## Task prompt
Please transcribe the listing that follows exactly; images are to be excluded.

Segment Open

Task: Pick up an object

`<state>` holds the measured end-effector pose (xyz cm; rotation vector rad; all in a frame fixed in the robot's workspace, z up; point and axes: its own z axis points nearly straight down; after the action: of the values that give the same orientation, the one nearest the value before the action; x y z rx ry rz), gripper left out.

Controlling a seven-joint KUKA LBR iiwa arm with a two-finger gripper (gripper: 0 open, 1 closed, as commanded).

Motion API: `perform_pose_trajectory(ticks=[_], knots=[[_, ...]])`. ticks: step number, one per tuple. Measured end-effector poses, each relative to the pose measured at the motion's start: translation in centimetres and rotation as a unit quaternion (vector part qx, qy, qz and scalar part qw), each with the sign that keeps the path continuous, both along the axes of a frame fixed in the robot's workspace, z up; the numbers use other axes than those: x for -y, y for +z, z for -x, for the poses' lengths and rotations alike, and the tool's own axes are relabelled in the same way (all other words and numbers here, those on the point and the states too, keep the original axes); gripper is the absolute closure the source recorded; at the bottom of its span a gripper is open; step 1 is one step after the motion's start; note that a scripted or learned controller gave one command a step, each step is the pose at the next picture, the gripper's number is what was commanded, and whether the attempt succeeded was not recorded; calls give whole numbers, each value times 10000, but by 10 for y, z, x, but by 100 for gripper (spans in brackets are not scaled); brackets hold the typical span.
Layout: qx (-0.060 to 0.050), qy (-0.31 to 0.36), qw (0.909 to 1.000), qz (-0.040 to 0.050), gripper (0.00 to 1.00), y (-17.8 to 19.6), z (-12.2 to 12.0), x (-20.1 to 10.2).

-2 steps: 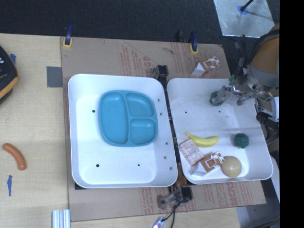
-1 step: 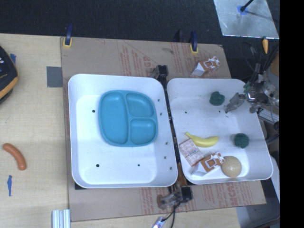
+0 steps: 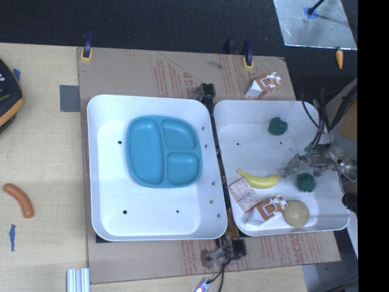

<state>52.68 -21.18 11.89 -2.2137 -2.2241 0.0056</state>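
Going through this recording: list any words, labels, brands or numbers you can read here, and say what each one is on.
No text can be read in this view.
Cardboard sheet under the bins: rows of red print, too blurred to read.
Small carton above the right bin: markings too small.
Carton in the right bin: markings too small.
Flat packet by the banana: print too small.

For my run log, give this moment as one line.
gripper: low in right bin | nearest: green lump, banana | held: unclear | blue plate: left bin

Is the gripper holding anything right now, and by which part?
Nothing visibly held. The gripper sits low in the right bin, just above the green object, with nothing between its fingers.
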Motion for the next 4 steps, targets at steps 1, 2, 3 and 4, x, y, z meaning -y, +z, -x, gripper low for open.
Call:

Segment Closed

## Output below
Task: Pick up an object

`<state>` holds the measured end-effector pose (xyz cm; rotation vector rad; all in a frame fixed in the robot's workspace, z up; point and axes: its own z axis points nearly straight down; after the action: of the values that give the same orientation, the one nearest the value before the action; x y z rx ry rz), gripper left out.

Controlling a seven-joint KUKA LBR iiwa arm with a two-finger gripper (gripper: 0 open, 1 closed, as commanded).

Motion API: `perform_pose_trajectory(ticks=[_], knots=[[_, ...]])`. ticks: step number, one per tuple. Measured end-effector poses, each relative to the pose measured at the motion's start: translation in centimetres and rotation as a unit quaternion (vector part qx, qy, qz and scalar part qw), each with the sign that keeps the path continuous, both along the axes of a frame fixed in the robot's workspace, z up; the numbers use other axes than those: x for -y, y for +z, z for -x, for the poses' lengths and rotations alike, and the tool's own axes are relabelled in the same way (all other words and numbers here, those on the point and the states too, keep the original axes); gripper is the absolute closure the source recorded; at the bottom of its span a gripper is open; step 1 is one step after the motion's start; note that a scripted or learned controller gave one command a step, each step is the pose at the next picture, the gripper's number is what was commanded, and whether the attempt succeeded was not recorded; calls give whole numbers, each value times 10000, but by 10 for y, z, x, but by 100 for gripper (spans in brackets are not scaled); brackets hold the typical span.
Layout: qx (-0.060 to 0.050), qy (-0.31 to 0.36), qw (0.909 to 1.000), qz (-0.040 to 0.050), gripper (0.00 to 1.00), y (-17.8 to 19.6), z (-12.2 to 12.0), x (-20.1 to 10.2).

-2 steps: 
-1 step: 
+0 steps: 

<state>52.68 -21.18 11.89 -2.2137 -2.2241 0.0056</state>
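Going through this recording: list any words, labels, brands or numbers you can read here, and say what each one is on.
No text can be read in this view.
Cardboard sheet under the bins: rows of red print, too blurred to read.
Small carton above the right bin: markings too small.
Carton in the right bin: markings too small.
Flat packet by the banana: print too small.

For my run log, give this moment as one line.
gripper: low in right bin | nearest: green lump, banana | held: unclear | blue plate: left bin

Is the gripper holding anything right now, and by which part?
Nothing visibly held. The gripper sits low in the right bin, just above the green object, with nothing between its fingers.
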Motion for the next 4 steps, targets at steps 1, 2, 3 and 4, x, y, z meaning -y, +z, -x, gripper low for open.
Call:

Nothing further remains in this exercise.